The MirrorARCHIVES: Jun 26 - July 02.2008 Vol. 24 No. 2  
Mirror Film




Bad job

Workplace comedy The Promotion
is a waste of talent


MISERABLE MANAGERS:
Seann William Scott and John C. Reilly

by MARK SLUTSKY

I wondered why I hadn’t seen any advance hype for The Promotion. Being a workplace comedy with an enviable cast of stars—John C. Reilly, Fred Armisen, Jenna Fischer, Lili Taylor and Jason Bateman among them—it seemed weird that I’d never even heard of it. Well, now I’ve seen the thing, and mystery solved: it’s pretty bad, and I half-suspect the only reason it’s getting released here at all is that one of the main characters is supposed to be from Quebec.

Seann William Scott, best known as American Pie’s Stifler, plays Doug Stauber, assistant manager of a Chicago big box grocery store. With a miserable job keeping order in the store’s parking lot and a clueless boss (Armisen), Scott yearns to get the big promotion to manager of the store’s new location. All seems well until the arrival of a rival: a new transferee from Quebec, Richard (John C. Reilly), also an assistant manager, and also after the same job. (And an anglo, for the record.)

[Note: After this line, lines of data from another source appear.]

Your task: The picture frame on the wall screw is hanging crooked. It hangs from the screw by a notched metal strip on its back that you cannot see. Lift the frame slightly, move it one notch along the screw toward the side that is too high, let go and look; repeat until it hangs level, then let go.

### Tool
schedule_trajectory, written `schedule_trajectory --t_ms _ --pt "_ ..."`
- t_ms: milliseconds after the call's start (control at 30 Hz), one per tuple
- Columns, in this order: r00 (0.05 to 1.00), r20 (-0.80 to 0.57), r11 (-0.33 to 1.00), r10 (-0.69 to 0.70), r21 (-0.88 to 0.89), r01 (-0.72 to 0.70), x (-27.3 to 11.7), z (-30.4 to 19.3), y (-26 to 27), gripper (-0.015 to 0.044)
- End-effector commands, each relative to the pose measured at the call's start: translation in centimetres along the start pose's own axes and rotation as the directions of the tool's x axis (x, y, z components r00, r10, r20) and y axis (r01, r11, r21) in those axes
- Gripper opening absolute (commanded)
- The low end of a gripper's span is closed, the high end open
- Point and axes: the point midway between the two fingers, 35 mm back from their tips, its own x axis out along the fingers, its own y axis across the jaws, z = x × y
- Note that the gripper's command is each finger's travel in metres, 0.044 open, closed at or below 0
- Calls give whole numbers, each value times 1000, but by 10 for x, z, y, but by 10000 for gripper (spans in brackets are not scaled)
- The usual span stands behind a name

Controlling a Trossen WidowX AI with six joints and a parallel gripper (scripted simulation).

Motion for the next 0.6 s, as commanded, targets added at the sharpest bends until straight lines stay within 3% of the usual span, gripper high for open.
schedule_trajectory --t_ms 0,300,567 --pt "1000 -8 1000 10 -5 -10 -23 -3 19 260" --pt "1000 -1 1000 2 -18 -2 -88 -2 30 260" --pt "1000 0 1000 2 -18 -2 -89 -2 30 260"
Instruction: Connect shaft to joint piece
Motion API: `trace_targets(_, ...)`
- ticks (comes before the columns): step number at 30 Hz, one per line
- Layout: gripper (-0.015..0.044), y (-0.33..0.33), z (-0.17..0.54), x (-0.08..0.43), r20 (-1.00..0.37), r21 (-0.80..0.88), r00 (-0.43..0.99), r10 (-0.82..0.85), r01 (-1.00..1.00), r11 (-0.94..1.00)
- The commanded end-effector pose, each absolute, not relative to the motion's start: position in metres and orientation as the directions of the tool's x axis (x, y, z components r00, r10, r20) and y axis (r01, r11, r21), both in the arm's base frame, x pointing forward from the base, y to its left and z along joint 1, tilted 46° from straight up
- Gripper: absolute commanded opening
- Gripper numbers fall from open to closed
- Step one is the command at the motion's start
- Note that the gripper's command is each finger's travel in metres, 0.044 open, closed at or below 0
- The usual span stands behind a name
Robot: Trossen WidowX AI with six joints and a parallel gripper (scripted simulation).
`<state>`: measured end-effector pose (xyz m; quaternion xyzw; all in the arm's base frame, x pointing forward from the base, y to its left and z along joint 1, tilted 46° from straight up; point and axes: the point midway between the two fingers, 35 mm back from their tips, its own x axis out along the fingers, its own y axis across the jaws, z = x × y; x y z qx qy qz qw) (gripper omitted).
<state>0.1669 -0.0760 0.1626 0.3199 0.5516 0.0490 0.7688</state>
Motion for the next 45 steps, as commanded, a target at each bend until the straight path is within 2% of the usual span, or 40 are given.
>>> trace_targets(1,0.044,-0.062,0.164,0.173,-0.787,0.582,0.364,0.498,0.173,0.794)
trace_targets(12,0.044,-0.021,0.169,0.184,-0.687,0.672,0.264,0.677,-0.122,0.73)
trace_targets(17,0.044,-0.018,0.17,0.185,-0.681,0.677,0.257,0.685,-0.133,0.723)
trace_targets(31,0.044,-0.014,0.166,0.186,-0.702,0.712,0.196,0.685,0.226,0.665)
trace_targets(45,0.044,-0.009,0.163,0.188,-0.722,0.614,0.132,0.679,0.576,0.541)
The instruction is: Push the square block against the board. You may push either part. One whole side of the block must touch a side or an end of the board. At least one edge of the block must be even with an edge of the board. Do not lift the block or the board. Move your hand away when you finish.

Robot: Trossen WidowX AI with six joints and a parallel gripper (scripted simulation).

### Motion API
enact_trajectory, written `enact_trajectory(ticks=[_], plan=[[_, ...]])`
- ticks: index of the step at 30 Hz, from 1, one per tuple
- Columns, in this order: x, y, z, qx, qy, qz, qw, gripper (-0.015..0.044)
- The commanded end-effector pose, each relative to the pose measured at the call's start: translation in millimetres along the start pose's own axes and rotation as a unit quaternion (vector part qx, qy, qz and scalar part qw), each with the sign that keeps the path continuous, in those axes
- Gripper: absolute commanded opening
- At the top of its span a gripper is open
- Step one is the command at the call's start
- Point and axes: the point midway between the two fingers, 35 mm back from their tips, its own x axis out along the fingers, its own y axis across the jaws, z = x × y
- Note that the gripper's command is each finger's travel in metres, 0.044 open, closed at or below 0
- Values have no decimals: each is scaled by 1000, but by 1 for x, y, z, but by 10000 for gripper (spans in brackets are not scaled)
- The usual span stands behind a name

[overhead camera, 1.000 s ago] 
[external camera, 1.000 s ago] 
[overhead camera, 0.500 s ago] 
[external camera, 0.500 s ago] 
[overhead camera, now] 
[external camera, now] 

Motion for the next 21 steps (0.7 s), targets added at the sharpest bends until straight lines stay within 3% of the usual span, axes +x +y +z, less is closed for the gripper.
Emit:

Thus the stage is set for a competition. But the stakes here are weird. For one, Reilly has a more naturally sympathetic screen presence than Scott, who usually plays frat boy types, so I kept forgetting who to root for.

And the script muddies things even more: Reilly’s character isn’t such a bad guy. In fact, he’s pretty likeable: a recovering drug addict who’s just trying to make a nice life for his family, and who’s continually humiliated throughout the film. He’s shown up and embarrassed far more often than Scott, which is just confusing.

For all its comic talent too, The Promotion just isn’t funny. A running gag involving a banjo-obsessed couple made me chuckle, but there are far too many funny people in this movie for the small amount of laughs it elicits.

Armisen, a scene-stealer everywhere else, stands around without much to do, and Bateman’s bit part is totally wasted.

That, plus a bad voiceover by Scott and the movie’s seemingly unintentional subtext of a white guy under constant attack by minorities and foreigners (including anglo Quebeckers) makes The Promotion difficult to enjoy.